● **Task instructions**
In the records below, find each line that holds "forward" and return it.
********************
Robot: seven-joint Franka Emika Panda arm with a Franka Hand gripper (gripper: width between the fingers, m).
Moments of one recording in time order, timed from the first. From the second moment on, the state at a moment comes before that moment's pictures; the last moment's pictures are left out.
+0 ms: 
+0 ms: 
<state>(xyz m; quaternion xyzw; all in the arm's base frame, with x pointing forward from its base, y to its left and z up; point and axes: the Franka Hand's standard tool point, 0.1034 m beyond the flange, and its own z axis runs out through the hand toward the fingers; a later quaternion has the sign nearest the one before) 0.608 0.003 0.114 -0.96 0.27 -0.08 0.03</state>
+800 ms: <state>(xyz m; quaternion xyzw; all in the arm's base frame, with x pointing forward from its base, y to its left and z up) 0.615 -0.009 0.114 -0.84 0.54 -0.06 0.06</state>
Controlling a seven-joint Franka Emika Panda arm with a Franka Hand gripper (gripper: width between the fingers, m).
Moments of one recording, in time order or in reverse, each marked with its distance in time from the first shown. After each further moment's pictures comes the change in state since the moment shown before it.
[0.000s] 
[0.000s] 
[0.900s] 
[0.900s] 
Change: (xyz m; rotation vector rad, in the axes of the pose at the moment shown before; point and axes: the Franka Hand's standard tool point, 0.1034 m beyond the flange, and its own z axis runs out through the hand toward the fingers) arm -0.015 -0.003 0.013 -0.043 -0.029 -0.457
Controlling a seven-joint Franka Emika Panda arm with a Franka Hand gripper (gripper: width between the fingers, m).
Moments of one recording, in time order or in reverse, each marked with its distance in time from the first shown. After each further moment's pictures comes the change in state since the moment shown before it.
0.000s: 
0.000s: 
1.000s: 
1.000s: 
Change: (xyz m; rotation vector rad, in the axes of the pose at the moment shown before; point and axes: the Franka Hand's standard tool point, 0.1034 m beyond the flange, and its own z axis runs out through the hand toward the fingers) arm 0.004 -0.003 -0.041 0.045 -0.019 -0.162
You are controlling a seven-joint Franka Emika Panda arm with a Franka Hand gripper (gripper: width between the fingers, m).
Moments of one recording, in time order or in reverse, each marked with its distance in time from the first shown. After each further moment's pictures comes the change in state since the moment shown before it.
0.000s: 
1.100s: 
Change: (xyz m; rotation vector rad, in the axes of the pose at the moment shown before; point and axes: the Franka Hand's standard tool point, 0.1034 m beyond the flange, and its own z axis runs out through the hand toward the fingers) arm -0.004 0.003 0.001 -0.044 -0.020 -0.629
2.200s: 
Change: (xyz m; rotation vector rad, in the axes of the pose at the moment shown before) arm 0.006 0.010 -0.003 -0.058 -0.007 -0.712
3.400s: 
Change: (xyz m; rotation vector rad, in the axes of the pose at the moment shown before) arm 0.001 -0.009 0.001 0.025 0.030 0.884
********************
● **Solved exercise**
<state>(xyz m; quaternion xyzw; all in the arm's base frame, with x pointing forward from its base, y to its left and z up; point and axes: the Franka Hand's standard tool point, 0.1034 m beyond the flange, and its own z axis runs out through the hand toward the fingers; a later quaternion has the sign nearest the one before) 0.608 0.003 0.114 -0.96 0.27 -0.08 0.03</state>
+800 ms: <state>(xyz m; quaternion xyzw; all in the arm's base frame, with x pointing forward from its base, y to its left and z up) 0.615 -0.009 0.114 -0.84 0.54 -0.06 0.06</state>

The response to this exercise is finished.